Figure 2
α-syn forms dityrosine cross-links in the presence of Cu2+/H2O2.
(a) 50 μM of monomeric α-syn was incubated for 24 h with Cu2+/H2O2 at 37 °C and agitation of 400 rpm. A fluorescence spectra was collected with excitation wavelength of 280 nm to explore tyrosine and dityrosine signals. Fluorescence spectra was also collected using excitation wavelength of 320 nm to focus on dityrosine signals and to record the early time points (inset).

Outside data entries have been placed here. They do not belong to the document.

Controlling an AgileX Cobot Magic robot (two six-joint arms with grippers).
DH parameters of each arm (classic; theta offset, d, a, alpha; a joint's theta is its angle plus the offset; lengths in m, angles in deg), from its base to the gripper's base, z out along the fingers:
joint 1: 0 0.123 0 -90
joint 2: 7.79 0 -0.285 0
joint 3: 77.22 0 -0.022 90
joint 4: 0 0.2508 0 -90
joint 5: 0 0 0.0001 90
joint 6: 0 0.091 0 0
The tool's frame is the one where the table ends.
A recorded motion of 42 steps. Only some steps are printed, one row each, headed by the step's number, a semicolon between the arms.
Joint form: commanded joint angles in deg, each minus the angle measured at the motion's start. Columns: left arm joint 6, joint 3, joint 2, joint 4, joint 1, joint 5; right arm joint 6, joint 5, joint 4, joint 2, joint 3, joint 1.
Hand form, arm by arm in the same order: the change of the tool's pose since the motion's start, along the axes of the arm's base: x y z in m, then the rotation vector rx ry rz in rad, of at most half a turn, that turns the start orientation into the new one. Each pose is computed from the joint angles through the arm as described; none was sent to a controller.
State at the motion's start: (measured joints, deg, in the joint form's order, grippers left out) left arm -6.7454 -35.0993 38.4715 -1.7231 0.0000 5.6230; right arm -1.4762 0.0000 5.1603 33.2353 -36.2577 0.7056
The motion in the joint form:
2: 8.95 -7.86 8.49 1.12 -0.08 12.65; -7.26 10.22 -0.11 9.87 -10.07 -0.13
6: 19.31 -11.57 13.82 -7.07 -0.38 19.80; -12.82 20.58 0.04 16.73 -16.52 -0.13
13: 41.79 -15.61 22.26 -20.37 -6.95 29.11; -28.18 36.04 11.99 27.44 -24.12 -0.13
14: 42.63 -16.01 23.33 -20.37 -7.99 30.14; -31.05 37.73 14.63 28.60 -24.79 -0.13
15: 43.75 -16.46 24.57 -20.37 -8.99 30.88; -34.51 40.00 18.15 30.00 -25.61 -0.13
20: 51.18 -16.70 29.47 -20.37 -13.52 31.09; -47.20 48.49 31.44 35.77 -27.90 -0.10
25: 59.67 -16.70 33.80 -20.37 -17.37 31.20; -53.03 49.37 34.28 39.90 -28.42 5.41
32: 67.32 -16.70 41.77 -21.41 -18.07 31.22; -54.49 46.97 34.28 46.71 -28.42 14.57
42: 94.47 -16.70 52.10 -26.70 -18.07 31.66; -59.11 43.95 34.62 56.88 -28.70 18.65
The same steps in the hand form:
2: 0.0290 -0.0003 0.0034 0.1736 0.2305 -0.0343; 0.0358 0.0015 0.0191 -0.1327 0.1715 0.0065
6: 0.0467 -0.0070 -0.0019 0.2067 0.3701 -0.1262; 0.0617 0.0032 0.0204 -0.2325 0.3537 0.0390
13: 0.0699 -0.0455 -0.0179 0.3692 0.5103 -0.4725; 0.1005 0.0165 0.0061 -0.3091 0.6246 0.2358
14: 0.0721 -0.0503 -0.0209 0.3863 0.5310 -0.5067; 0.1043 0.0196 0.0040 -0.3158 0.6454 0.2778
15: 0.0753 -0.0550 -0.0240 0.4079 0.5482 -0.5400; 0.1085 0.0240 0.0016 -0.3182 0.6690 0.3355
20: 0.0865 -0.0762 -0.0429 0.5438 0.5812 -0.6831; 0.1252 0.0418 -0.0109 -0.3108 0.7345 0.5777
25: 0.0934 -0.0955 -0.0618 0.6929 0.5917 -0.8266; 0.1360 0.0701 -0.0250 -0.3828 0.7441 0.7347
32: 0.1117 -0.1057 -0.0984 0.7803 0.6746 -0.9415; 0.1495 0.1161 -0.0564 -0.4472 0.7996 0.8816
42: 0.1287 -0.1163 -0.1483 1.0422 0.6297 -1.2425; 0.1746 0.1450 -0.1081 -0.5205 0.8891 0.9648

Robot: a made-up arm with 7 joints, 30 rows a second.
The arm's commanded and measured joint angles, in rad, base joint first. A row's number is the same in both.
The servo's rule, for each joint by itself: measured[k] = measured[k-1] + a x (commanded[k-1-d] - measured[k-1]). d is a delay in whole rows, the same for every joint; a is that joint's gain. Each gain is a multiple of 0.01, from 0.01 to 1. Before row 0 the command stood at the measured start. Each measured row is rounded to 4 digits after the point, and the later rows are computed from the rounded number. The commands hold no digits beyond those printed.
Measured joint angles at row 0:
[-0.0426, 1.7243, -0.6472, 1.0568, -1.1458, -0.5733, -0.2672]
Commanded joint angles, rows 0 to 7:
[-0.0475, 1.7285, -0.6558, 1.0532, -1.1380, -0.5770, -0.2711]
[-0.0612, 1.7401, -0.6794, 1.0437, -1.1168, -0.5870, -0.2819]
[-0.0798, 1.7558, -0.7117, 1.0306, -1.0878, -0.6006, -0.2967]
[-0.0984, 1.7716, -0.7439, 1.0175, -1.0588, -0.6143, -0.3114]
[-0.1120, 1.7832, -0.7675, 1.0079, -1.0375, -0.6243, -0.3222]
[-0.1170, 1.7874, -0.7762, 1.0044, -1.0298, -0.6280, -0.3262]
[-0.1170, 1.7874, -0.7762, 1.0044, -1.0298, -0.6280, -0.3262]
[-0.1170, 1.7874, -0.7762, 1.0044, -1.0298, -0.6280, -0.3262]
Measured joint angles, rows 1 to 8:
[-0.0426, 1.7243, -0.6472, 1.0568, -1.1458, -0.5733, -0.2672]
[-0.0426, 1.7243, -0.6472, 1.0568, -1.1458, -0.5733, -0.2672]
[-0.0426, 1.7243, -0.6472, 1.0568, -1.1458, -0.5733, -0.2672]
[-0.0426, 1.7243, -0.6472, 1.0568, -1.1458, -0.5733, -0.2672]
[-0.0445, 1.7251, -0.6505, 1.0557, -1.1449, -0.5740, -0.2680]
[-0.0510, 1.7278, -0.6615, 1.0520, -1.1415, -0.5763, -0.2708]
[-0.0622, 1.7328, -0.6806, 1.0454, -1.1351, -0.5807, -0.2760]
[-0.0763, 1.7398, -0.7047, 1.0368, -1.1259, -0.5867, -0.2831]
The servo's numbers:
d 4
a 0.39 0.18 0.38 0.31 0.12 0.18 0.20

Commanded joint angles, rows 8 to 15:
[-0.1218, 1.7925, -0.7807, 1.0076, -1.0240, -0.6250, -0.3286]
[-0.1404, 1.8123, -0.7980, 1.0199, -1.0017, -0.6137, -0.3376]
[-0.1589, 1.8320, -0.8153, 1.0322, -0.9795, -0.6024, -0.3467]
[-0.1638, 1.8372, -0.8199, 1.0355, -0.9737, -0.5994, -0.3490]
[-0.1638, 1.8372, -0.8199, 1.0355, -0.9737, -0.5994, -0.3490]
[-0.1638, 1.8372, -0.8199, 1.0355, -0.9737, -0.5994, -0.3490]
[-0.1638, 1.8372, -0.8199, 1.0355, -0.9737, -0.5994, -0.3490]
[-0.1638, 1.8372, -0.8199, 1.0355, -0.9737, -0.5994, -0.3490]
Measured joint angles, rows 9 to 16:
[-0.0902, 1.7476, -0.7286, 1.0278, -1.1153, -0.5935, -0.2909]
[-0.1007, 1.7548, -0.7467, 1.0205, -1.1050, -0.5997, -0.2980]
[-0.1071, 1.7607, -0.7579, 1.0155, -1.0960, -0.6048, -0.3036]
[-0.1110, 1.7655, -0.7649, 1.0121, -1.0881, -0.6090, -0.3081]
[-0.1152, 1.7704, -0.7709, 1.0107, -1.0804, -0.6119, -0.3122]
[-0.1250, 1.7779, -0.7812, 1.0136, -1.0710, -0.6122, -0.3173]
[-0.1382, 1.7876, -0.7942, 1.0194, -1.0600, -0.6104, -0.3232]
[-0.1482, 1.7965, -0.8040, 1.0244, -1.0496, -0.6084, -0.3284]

After one hour of incubation, the tyrosine fluorescence signal appeared to decline with simultaneous appearance of a new increasing signal at 405–410 nm, typical of the dityrosine fluorophore. (b) shows the development of dityrosine signal (at 405 nm) (ex. 320 nm) over time for 24 h and over 1 hour (inset). (c) Using an excitation wavelength of 280 nm, no change in the tyrosine signal and an absence of dityrosine fluorescence signal was observed over 24 h of incubation of 50 μM α-syn alone (i), with 50 μM Cu2+ only (ii) or with 1.25 mM H2O2 only (iii). (d) LC-ESIMS/MS (MRM) was used to detect dityrosine in the oxidized α-syn hydrolysate. The oxidized α-syn was obtained by oxidation of (50 μM) monomeric α-syn for 24 h with Cu2+/H2O2. Data is shown in a chromatogram as relative abundance against retention time showing the dityrosine standard for comparison.